● **WHAT THE TASK ASKS**: Quote the entries below from the line with "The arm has" through the line with "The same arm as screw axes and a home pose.", both ends included, and only those lines.
Start of DATA FOR THIS TASK
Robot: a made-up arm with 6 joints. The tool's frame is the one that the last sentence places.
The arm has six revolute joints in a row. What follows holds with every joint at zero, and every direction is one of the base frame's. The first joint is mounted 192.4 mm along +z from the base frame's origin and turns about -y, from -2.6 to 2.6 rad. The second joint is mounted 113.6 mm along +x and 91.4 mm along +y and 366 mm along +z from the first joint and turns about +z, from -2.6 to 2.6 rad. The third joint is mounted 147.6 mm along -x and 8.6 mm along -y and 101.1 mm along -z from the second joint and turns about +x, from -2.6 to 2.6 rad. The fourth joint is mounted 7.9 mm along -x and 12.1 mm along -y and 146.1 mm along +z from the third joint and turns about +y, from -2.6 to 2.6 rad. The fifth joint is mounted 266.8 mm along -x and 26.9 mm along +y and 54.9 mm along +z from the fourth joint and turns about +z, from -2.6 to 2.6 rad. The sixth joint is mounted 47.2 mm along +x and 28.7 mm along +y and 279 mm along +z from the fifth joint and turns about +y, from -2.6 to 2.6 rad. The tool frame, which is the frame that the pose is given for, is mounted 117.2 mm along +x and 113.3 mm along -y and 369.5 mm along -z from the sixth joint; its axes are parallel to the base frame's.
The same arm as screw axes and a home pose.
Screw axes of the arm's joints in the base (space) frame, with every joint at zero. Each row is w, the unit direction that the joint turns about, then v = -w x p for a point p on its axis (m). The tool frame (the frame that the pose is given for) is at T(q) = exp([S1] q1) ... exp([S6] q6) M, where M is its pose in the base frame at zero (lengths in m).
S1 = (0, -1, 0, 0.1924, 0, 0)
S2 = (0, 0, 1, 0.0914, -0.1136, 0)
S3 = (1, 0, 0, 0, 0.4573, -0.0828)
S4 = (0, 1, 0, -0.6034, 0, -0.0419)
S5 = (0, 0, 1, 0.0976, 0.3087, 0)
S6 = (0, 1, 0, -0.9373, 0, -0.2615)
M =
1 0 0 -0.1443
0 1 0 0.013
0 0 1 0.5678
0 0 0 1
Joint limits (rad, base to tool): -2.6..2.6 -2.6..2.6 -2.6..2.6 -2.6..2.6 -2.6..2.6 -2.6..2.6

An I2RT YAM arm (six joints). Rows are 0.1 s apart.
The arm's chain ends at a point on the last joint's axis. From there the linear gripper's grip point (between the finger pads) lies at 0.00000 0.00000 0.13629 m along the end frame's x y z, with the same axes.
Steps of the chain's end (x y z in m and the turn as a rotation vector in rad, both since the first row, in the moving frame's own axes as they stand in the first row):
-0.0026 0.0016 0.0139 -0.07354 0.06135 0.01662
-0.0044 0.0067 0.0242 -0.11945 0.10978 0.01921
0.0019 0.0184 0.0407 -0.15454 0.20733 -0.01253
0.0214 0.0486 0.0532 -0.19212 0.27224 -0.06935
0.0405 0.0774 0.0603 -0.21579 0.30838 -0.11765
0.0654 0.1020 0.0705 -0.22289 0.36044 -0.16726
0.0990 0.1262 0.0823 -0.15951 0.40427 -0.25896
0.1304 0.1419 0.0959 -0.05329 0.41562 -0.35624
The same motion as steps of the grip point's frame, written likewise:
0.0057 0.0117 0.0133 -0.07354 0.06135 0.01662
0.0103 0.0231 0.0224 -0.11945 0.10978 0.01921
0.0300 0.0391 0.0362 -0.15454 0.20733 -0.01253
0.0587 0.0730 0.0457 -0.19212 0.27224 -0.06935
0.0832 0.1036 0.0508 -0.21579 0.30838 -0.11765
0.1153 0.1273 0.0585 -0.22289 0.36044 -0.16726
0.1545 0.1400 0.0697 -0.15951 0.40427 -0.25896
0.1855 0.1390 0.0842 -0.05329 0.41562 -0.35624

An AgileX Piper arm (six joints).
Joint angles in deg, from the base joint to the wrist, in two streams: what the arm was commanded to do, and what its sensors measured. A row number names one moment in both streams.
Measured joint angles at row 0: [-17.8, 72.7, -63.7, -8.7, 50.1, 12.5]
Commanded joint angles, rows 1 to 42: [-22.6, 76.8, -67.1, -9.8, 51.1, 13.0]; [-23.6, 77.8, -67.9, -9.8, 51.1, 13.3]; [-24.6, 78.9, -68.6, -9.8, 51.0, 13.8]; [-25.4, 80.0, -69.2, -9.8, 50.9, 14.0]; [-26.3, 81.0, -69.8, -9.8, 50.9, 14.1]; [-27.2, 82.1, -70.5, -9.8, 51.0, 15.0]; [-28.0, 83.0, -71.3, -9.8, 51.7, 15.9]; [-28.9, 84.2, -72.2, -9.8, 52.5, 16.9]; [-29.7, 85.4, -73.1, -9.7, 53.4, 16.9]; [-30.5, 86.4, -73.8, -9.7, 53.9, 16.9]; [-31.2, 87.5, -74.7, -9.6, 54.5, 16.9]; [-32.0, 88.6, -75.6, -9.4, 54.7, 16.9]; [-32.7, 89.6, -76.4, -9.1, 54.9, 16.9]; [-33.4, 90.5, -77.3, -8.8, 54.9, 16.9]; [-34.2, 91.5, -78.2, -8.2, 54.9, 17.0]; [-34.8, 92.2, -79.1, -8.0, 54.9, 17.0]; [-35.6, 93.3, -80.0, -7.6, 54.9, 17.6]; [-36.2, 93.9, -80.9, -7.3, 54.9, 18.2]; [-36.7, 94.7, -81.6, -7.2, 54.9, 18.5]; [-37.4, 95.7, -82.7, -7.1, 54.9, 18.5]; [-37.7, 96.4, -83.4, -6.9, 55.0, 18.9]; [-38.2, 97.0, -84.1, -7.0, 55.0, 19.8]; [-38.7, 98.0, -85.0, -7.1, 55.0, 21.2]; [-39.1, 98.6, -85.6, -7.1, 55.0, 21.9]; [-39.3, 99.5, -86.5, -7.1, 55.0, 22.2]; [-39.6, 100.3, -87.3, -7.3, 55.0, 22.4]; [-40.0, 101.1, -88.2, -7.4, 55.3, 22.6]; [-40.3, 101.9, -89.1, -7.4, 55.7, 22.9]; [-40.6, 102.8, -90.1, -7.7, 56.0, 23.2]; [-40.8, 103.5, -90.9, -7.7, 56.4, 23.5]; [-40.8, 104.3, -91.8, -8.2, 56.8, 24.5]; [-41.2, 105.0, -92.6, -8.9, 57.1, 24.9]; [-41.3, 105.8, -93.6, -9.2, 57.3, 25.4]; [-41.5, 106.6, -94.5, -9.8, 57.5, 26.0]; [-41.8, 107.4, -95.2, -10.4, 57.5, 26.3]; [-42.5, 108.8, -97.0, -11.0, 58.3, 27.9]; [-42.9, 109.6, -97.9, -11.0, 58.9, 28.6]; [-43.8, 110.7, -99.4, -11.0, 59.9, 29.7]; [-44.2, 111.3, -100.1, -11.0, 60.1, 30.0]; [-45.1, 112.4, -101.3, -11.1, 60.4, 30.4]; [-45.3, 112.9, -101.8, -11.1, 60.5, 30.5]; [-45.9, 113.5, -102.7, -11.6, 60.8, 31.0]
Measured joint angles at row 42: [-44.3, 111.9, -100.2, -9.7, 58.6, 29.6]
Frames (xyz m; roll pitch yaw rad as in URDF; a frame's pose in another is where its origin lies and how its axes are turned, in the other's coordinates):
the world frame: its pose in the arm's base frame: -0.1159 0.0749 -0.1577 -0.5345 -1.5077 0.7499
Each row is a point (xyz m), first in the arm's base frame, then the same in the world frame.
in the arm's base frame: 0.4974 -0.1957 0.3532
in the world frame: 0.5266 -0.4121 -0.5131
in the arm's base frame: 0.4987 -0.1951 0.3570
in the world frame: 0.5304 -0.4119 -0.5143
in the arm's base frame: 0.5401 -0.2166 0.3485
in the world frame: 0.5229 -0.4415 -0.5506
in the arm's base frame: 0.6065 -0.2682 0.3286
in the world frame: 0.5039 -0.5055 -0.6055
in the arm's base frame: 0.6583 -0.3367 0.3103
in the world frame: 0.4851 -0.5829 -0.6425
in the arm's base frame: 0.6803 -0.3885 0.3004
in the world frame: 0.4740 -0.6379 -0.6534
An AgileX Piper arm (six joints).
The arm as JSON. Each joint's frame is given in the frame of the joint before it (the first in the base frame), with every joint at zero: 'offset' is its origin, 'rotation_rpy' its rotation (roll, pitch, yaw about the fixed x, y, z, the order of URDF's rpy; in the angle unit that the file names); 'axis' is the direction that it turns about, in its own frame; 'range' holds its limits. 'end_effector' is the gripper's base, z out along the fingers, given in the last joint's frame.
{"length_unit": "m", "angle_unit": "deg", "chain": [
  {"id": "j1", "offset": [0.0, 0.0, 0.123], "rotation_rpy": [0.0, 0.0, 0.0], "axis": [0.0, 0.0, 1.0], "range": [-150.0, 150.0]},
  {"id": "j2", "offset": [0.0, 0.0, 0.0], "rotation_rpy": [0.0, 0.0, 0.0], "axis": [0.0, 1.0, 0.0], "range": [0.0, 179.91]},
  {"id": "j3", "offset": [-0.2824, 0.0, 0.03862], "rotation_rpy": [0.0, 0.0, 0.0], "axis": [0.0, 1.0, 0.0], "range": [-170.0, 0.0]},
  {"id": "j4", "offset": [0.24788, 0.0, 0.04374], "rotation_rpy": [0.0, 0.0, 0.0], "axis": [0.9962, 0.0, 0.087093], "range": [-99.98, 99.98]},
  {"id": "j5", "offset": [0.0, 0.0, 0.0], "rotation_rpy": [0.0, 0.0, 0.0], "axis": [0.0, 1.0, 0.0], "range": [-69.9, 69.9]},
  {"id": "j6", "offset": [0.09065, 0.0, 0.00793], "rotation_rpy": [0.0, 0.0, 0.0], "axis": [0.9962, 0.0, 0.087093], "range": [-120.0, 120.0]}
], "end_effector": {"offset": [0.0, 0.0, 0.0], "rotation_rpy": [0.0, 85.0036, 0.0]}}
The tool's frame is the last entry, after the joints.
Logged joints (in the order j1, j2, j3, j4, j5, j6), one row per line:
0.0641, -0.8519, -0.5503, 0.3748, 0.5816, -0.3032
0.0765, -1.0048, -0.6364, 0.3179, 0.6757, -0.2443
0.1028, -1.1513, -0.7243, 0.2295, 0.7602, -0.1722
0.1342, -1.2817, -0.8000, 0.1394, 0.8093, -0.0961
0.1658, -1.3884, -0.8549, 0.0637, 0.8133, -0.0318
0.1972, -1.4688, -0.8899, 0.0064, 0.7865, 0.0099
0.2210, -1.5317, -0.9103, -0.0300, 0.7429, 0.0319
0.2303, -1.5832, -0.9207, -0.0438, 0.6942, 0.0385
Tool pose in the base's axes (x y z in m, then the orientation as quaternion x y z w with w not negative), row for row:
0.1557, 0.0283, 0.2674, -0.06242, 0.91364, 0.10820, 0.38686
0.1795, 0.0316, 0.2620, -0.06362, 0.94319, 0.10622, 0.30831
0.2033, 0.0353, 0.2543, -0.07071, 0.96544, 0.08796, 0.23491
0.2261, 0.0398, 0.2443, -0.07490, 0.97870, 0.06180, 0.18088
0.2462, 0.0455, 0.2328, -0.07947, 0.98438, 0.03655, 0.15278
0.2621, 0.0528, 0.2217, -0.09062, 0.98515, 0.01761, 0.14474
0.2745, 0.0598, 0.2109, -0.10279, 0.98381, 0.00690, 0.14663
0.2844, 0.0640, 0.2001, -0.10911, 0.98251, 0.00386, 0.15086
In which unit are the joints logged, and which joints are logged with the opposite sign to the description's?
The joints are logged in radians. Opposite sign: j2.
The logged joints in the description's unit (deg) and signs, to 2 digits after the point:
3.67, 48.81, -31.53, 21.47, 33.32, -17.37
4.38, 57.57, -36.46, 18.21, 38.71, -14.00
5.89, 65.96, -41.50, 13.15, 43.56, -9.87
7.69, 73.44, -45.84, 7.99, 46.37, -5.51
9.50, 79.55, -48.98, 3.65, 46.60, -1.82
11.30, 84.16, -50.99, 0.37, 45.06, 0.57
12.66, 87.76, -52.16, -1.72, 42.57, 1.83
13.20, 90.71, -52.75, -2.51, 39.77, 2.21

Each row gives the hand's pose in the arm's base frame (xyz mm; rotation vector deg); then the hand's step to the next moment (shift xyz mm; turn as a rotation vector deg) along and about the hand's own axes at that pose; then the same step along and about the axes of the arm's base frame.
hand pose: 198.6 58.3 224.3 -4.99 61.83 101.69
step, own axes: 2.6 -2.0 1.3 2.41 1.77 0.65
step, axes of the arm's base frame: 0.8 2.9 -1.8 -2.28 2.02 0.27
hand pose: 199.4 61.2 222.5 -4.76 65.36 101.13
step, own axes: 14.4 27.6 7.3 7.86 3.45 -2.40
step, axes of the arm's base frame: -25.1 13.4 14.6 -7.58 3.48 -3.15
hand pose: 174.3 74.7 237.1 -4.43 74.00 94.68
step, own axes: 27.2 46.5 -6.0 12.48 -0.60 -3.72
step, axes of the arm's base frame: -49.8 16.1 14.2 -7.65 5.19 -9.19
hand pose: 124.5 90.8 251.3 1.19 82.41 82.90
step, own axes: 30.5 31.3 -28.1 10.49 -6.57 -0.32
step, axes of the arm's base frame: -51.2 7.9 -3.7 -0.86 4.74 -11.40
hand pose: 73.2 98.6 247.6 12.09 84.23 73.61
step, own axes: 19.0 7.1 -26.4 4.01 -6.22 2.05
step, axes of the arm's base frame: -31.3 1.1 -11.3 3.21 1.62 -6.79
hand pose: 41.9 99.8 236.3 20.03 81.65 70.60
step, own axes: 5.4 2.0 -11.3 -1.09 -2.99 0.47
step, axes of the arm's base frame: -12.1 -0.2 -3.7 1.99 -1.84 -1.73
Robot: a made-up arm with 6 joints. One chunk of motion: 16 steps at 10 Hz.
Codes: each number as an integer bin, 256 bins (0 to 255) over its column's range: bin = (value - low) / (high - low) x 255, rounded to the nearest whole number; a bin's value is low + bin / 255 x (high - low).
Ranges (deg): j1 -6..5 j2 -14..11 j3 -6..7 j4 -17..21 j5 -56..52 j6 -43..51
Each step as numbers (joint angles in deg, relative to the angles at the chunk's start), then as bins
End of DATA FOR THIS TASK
● **REPLY TO THE TASK**:
The arm has six revolute joints in a row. What follows holds with every joint at zero, and every direction is one of the base frame's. The first joint is mounted 192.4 mm along +z from the base frame's origin and turns about -y, from -2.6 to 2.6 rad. The second joint is mounted 113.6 mm along +x and 91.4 mm along +y and 366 mm along +z from the first joint and turns about +z, from -2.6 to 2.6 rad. The third joint is mounted 147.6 mm along -x and 8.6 mm along -y and 101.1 mm along -z from the second joint and turns about +x, from -2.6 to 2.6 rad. The fourth joint is mounted 7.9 mm along -x and 12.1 mm along -y and 146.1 mm along +z from the third joint and turns about +y, from -2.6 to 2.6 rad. The fifth joint is mounted 266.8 mm along -x and 26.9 mm along +y and 54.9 mm along +z from the fourth joint and turns about +z, from -2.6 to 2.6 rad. The sixth joint is mounted 47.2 mm along +x and 28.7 mm along +y and 279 mm along +z from the fifth joint and turns about +y, from -2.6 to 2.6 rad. The tool frame, which is the frame that the pose is given for, is mounted 117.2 mm along +x and 113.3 mm along -y and 369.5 mm along -z from the sixth joint; its axes are parallel to the base frame's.
The same arm as screw axes and a home pose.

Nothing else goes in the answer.